紅葉の掛軸は秋ものを代表する画題です。緑の葉が黄から山吹の濃淡、紅の濃淡へとかわるどの色づきも綺麗です。

菊の掛軸

菊の掛軸は9月から11月頃まで掛けます。菊の花は日本の秋を象徴する花といえます。

大菊の気高さ、糸菊の繊細さ、小菊の可憐な愛らしさ。白、黄、紫、紅色と綺麗な花を咲かせてくれます。

「隠逸花(いんいつか)」という別名をもちます。

「暗闇でも、その清らかな香りでそこに菊があることがわかる。」という意味です。

「四君子」のひとつであり、秋の花として晩秋の寒さの中で鮮やかに咲くすがたが好まれました。中国で君子とは徳と学識、礼儀を備えた人を指しました。蘭、竹、菊、梅の4種の持つ特徴が、高い気品をたたえ、まさに君子の特徴と似ていることから、文人たちはこれらの花に美しくあるための力量と心構えを習いました。

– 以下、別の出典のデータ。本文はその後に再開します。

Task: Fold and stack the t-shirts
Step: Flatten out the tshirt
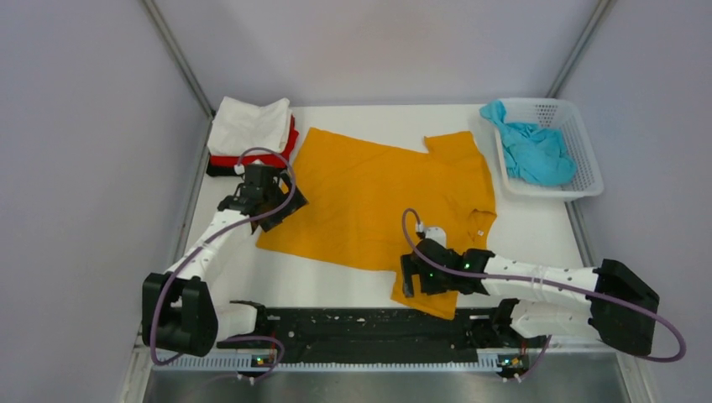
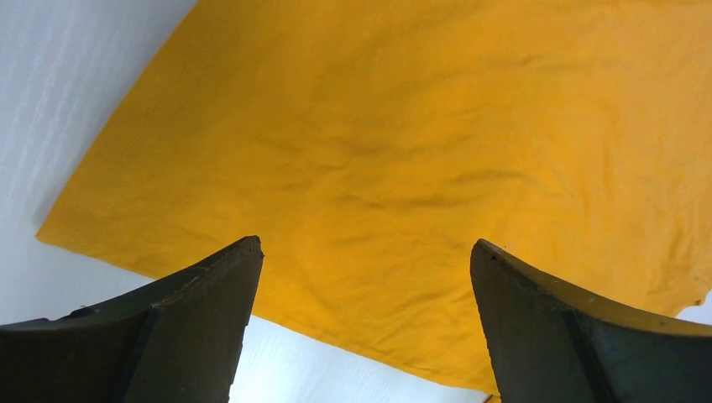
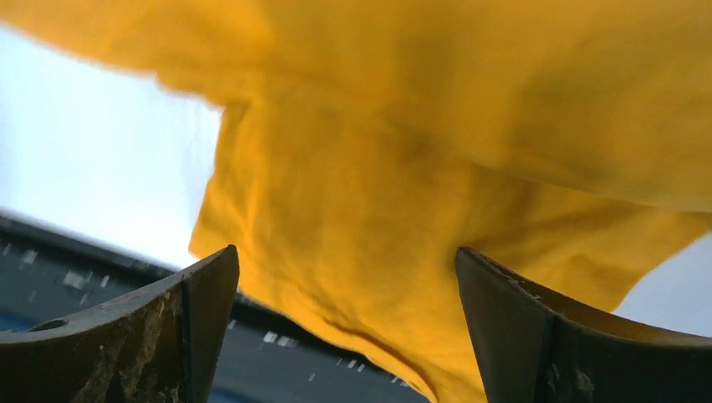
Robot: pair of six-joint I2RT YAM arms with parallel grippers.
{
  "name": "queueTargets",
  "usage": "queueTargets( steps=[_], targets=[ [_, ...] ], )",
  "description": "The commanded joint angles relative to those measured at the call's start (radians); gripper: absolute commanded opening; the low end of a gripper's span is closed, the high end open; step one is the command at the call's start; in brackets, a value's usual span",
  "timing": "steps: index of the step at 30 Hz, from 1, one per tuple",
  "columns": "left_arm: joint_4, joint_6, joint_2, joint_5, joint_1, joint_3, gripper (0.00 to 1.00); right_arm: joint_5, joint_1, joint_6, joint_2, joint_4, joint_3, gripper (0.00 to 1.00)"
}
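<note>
The orange-yellow t-shirt (image 1: 386,197) lies spread flat across the middle of the table. It also fills the left wrist view (image 2: 403,151) and the right wrist view (image 3: 403,168). My left gripper (image 1: 284,211) is open and empty over the shirt's left hem corner. My right gripper (image 1: 410,281) is open and empty over the near sleeve, which hangs over the table's front edge. A folded stack sits at the back left: a white shirt (image 1: 250,124) on a red one (image 1: 252,156) on a black one (image 1: 220,170). The teal shirt (image 1: 531,151) lies crumpled in the basket.
The white perforated basket (image 1: 588,164) stands at the back right. A black rail (image 1: 369,329) with the arm bases runs along the near edge. Grey walls close in the left, back and right sides.
</note>
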Motion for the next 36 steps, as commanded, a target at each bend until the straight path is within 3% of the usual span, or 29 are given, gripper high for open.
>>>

国の花でもあるこの花は、鎌倉時代の後鳥羽上皇(ごとばじょうこう)が調度品の意匠(いしょう)として菊文様を用いたことから、菊花紋章となり、皇室の紋になったといわれます。

菊の節句とよばれる「重陽(ちょうよう)の節句」では、寿命が延びるといわれていた菊を据え、栗ごはん、秋茄子(あきなす)、食用菊のおひたしや吸い物をいただき、膳と一緒に菊酒を嗜みます。菊湯に入り、菊枕で眠り、邪気を払います。菊に綿をかぶせ一晩おき、花の香りと露を含んだ綿で身を清める「菊の着せ綿(きくのきせわた」で、不老長寿や繁栄を願う行事が行われます。

菊の掛軸は「重陽の節句」にも掛けられ、美しい秋を象徴し、清らかな気品をたたえてくれます。

そのほかの秋の掛軸

芒(すすき)、桔梗(ききょう)、竜胆(りんどう)、萩、女郎花(おみなえし)、蔦(つた)などがあります。